WARTENBERG: Deutschland hat einen besonders hohen
Datenschutzstandard und bewährte gesetzliche Regelungen,
die klare Grenzen aufzeigen. IMS legt diese sogar oft noch
strikter aus als gesetzlich vorgeschrieben. Im Vergleich dazu
gibt es in den USA sehr viel mehr Freiheiten, mit Daten zu arbeiten. Ich bin ein absoluter Verfechter des Datenschutzes, er
bildet die Basis unseres Handelns, wenn es um personenbezogene Gesundheitsdaten geht. Es ist aber auch Teil der Wahrheit, dass über die Analyse großer Mengen pseudonymisierter
Gesundheitsdaten eine Verbesserung der Versorgung erreicht
werden kann.

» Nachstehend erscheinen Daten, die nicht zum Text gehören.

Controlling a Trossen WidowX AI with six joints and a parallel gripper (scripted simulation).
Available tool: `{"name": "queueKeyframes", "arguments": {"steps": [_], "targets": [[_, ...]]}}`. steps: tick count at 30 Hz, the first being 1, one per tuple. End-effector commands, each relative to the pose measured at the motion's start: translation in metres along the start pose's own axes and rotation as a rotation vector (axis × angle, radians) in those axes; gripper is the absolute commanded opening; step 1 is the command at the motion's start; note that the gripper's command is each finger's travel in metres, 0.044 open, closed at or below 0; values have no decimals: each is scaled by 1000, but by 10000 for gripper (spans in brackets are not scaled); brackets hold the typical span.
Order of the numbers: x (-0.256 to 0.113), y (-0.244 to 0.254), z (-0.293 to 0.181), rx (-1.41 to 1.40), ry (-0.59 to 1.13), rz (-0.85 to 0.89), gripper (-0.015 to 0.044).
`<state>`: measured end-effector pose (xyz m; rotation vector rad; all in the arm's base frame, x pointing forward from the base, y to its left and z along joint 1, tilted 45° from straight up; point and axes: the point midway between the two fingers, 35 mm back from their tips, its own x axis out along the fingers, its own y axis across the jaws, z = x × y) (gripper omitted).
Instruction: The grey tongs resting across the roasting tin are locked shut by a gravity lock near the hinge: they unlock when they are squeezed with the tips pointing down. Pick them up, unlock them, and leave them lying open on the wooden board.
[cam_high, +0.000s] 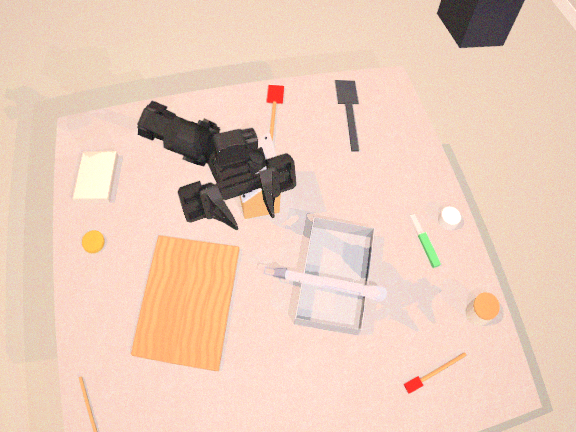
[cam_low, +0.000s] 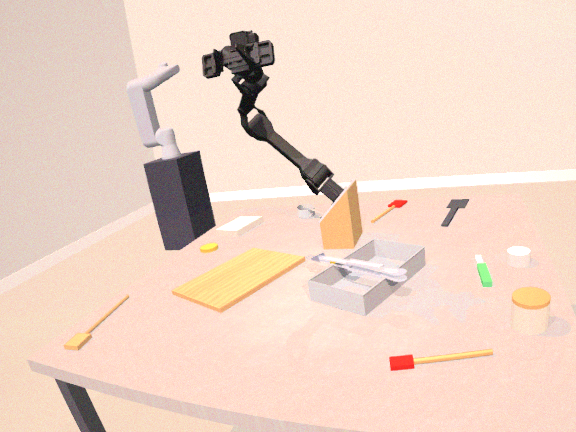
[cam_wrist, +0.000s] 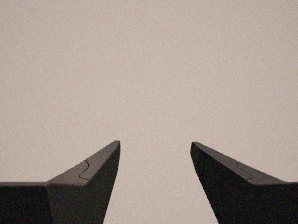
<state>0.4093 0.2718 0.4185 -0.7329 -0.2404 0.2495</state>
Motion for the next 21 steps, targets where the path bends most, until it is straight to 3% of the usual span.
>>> {"name": "queueKeyframes", "arguments": {"steps": [1, 11, 21], "targets": [[10, 33, -39, -10, 125, 52, 260], [5, 130, -179, -85, 564, 189, 260], [-60, 200, -320, -275, 1027, 261, 260]]}}
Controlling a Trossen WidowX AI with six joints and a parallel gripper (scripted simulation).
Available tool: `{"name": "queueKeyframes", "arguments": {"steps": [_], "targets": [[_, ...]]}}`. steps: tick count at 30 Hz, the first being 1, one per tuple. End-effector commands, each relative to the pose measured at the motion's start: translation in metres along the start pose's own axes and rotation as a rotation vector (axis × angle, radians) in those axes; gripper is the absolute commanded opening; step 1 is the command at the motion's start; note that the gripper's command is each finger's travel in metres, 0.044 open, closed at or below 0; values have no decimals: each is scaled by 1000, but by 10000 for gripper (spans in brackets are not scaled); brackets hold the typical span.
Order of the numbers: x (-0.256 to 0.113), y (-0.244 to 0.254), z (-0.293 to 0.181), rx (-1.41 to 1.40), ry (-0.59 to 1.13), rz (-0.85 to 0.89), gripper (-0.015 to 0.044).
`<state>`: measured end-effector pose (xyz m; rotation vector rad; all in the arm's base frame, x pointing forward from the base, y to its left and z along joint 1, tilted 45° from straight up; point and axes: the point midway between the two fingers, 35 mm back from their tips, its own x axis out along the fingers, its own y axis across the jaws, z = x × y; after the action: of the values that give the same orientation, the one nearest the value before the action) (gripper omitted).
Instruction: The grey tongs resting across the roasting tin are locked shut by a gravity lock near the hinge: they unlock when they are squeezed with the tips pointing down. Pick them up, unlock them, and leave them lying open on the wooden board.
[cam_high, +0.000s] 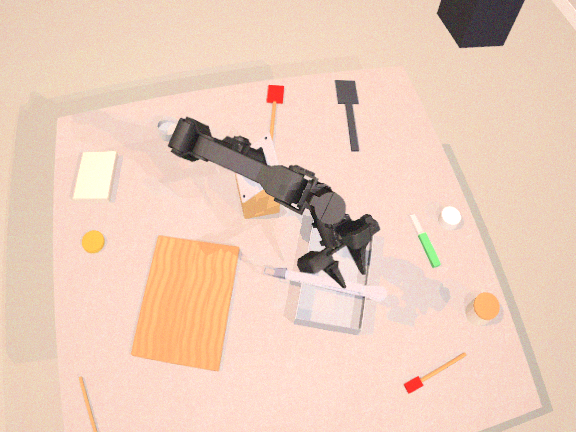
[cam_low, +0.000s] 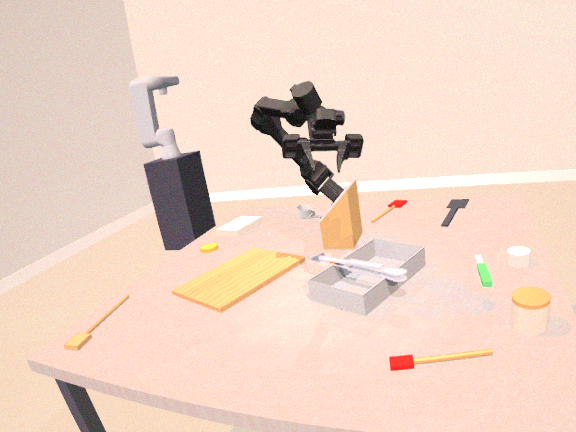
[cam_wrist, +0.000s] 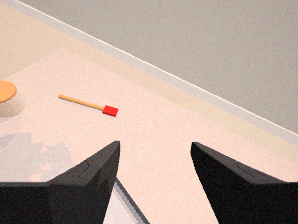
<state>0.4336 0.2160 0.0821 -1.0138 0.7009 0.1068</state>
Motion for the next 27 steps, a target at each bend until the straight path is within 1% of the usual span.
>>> {"name": "queueKeyframes", "arguments": {"steps": [1, 7, 12, 14, 27], "targets": [[22, 28, -47, -60, 167, -4, 260], [42, 68, -137, -226, 460, -47, 260], [41, 89, -220, -454, 705, -119, 260], [38, 92, -240, -525, 760, -143, 260], [43, 86, -240, -534, 767, -145, 260]]}}
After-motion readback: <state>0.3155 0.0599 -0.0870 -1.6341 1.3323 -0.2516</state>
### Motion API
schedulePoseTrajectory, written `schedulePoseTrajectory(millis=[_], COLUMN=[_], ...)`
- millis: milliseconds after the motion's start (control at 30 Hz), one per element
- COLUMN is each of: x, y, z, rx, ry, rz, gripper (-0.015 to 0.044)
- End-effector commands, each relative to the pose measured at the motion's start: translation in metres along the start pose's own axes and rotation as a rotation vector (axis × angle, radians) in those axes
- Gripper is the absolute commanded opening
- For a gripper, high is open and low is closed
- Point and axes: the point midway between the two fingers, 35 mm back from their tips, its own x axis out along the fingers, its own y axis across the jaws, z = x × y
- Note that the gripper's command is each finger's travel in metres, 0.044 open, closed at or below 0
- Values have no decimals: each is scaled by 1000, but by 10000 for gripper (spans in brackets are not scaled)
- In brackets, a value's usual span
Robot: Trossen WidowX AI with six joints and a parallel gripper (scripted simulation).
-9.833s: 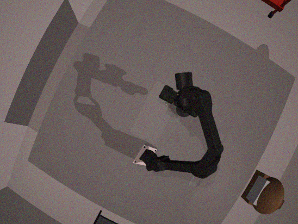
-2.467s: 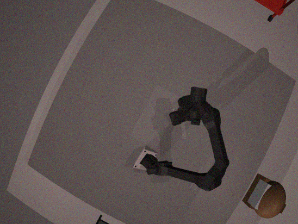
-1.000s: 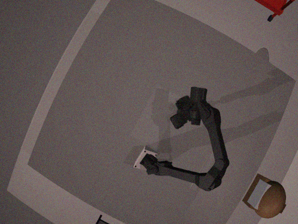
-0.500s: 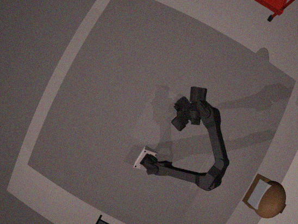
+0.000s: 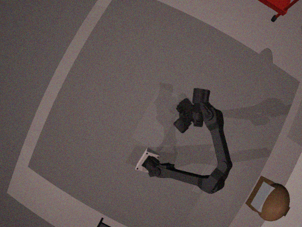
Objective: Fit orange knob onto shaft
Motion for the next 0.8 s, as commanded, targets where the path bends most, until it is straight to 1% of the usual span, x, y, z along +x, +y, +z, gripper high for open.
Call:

Ist das nicht mehr möglich, werden neue Erkenntnisse nicht mehr hieraus gewonnen werden und es wird
letztlich zu Schädigungen von Patienten kommen. Als Beispiel hierfür seien Pharmakovigilanzstudien auf Basis solcher
Daten genannt, die etwa die Europäische Zulassungsbehörde
durchführt. Die Nutzung von pseudonymen Gesundheitsdaten für breite Wissenschaft und Forschung muss weiterhin
möglich sein. Die im Moment diskutierte Datenschutzgrundverordnung auf EU-Ebene könnte hier zu stark einschränkend wirken, als Kollateralschaden bei der Abwehr von Fehlentwicklungen in der Internetwirtschaft.